[DATA BELOW — start]

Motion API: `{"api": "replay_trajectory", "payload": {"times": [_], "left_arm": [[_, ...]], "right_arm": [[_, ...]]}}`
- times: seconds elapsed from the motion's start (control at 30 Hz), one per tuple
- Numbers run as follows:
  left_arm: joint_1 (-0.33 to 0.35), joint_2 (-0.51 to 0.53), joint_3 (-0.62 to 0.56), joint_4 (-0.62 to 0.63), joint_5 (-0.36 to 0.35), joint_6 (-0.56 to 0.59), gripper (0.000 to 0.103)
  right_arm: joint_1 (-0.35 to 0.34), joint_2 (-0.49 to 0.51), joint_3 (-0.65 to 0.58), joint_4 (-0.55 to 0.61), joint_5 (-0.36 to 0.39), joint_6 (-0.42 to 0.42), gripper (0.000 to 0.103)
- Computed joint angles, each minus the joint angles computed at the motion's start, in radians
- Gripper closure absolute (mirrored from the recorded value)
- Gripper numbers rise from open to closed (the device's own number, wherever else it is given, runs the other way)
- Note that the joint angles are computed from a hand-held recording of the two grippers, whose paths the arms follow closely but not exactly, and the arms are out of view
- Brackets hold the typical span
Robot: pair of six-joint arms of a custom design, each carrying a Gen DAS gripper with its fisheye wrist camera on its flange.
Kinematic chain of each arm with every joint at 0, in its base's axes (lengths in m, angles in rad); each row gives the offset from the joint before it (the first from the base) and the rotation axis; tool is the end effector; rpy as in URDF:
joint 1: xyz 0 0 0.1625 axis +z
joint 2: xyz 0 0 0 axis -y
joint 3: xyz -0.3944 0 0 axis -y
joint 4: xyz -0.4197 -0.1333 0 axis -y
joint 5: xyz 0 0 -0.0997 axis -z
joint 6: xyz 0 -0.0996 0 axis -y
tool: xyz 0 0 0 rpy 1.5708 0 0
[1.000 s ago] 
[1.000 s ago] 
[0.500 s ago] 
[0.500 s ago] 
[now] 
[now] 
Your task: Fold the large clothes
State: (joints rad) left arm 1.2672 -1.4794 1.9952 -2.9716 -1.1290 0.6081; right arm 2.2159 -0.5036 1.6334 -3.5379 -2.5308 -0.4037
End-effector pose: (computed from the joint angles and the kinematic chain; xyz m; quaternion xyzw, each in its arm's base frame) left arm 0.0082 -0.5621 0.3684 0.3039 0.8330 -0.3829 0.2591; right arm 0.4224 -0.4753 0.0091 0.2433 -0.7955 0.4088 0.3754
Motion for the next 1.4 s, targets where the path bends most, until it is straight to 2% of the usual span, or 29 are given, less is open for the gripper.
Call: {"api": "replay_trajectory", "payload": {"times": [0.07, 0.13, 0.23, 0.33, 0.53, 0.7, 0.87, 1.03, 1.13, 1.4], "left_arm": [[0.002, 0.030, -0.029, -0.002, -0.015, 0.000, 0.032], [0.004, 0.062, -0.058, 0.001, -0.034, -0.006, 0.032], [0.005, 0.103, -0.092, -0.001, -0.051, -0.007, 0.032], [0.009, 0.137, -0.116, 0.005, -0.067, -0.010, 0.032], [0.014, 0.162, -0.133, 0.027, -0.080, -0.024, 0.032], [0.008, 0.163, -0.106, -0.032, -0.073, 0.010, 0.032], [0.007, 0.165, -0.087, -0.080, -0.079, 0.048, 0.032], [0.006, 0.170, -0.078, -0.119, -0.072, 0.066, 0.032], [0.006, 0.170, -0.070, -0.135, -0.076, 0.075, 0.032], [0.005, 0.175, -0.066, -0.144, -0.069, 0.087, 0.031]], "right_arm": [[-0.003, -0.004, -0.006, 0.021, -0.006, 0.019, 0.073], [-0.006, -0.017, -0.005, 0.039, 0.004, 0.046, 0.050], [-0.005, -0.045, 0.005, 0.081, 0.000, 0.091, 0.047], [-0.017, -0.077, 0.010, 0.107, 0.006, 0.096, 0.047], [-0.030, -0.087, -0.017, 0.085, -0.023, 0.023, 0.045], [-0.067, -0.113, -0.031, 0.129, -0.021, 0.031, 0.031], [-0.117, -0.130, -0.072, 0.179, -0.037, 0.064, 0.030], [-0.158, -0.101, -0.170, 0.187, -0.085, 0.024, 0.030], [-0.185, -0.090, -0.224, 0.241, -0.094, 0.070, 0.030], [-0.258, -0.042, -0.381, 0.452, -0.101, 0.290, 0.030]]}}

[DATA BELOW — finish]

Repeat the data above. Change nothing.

## TASK OUTPUT:
Motion API: `{"api": "replay_trajectory", "payload": {"times": [_], "left_arm": [[_, ...]], "right_arm": [[_, ...]]}}`
- times: seconds elapsed from the motion's start (control at 30 Hz), one per tuple
- Numbers run as follows:
  left_arm: joint_1 (-0.33 to 0.35), joint_2 (-0.51 to 0.53), joint_3 (-0.62 to 0.56), joint_4 (-0.62 to 0.63), joint_5 (-0.36 to 0.35), joint_6 (-0.56 to 0.59), gripper (0.000 to 0.103)
  right_arm: joint_1 (-0.35 to 0.34), joint_2 (-0.49 to 0.51), joint_3 (-0.65 to 0.58), joint_4 (-0.55 to 0.61), joint_5 (-0.36 to 0.39), joint_6 (-0.42 to 0.42), gripper (0.000 to 0.103)
- Computed joint angles, each minus the joint angles computed at the motion's start, in radians
- Gripper closure absolute (mirrored from the recorded value)
- Gripper numbers rise from open to closed (the device's own number, wherever else it is given, runs the other way)
- Note that the joint angles are computed from a hand-held recording of the two grippers, whose paths the arms follow closely but not exactly, and the arms are out of view
- Brackets hold the typical span
Robot: pair of six-joint arms of a custom design, each carrying a Gen DAS gripper with its fisheye wrist camera on its flange.
Kinematic chain of each arm with every joint at 0, in its base's axes (lengths in m, angles in rad); each row gives the offset from the joint before it (the first from the base) and the rotation axis; tool is the end effector; rpy as in URDF:
joint 1: xyz 0 0 0.1625 axis +z
joint 2: xyz 0 0 0 axis -y
joint 3: xyz -0.3944 0 0 axis -y
joint 4: xyz -0.4197 -0.1333 0 axis -y
joint 5: xyz 0 0 -0.0997 axis -z
joint 6: xyz 0 -0.0996 0 axis -y
tool: xyz 0 0 0 rpy 1.5708 0 0
[1.000 s ago] 
[1.000 s ago] 
[0.500 s ago] 
[0.500 s ago] 
[now] 
[now] 
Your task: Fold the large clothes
State: (joints rad) left arm 1.2672 -1.4794 1.9952 -2.9716 -1.1290 0.6081; right arm 2.2159 -0.5036 1.6334 -3.5379 -2.5308 -0.4037
End-effector pose: (computed from the joint angles and the kinematic chain; xyz m; quaternion xyzw, each in its arm's base frame) left arm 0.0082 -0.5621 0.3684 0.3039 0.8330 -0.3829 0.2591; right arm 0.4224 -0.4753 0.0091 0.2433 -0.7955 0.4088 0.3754
Motion for the next 1.4 s, targets where the path bends most, until it is straight to 2% of the usual span, or 29 are given, less is open for the gripper.
Call: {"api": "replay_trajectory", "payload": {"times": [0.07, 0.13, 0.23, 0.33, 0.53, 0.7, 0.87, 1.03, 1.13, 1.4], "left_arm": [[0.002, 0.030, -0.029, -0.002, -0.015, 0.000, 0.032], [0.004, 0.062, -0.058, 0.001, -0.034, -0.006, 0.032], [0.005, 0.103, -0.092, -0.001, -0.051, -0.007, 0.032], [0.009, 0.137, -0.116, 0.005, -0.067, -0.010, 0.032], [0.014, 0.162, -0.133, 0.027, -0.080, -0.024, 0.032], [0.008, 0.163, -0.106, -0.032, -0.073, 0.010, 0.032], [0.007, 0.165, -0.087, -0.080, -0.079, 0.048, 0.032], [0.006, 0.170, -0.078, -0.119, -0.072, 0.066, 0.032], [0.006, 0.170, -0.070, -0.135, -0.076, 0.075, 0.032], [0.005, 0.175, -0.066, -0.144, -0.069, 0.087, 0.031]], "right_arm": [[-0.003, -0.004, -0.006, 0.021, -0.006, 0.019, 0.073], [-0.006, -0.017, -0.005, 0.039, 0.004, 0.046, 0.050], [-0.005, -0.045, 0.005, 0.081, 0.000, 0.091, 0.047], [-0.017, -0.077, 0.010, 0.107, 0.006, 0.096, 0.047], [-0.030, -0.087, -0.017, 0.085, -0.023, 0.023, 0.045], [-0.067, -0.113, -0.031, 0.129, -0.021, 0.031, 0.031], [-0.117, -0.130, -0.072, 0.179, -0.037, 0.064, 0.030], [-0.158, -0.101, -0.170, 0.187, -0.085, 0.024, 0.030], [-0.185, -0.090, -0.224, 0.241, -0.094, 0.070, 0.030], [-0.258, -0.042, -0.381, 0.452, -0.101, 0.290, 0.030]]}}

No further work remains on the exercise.